**EXERCISE DIRECTIONS:**
In the records that follow, find each line containing "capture" and copy it.

**GIVEN DATA:**
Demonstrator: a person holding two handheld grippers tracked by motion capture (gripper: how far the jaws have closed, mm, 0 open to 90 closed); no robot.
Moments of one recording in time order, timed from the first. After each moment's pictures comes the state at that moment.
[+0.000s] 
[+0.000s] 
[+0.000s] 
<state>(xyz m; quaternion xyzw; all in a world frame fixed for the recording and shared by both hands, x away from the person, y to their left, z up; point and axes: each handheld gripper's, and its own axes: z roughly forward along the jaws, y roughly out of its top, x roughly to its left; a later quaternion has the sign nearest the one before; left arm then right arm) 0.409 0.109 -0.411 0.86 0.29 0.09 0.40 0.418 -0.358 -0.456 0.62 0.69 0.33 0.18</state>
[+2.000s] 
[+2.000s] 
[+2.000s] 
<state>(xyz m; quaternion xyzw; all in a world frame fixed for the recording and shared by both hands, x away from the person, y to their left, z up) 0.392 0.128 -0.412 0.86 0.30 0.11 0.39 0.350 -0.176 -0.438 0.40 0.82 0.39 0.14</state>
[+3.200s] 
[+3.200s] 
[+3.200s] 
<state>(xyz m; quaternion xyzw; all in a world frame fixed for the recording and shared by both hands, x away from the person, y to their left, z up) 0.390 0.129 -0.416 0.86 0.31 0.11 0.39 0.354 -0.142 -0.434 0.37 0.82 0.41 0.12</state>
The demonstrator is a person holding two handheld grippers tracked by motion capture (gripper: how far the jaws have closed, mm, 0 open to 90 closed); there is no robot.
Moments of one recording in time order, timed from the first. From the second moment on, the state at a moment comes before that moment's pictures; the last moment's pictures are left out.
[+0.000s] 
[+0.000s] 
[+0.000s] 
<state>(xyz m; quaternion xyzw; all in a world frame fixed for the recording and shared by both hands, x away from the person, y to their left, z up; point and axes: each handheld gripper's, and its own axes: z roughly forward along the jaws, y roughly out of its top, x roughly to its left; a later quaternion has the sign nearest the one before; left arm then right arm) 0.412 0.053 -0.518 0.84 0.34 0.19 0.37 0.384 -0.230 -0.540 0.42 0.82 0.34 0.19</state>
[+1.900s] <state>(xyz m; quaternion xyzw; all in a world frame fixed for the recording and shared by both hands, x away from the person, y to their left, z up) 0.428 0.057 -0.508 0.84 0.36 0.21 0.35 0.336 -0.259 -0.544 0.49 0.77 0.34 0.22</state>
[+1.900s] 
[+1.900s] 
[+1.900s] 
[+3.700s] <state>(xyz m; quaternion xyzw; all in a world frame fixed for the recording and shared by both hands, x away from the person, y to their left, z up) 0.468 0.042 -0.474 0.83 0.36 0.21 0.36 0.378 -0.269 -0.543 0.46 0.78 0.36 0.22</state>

**REPLY:**
Demonstrator: a person holding two handheld grippers tracked by motion capture (gripper: how far the jaws have closed, mm, 0 open to 90 closed); no robot.
The demonstrator is a person holding two handheld grippers tracked by motion capture (gripper: how far the jaws have closed, mm, 0 open to 90 closed); there is no robot.

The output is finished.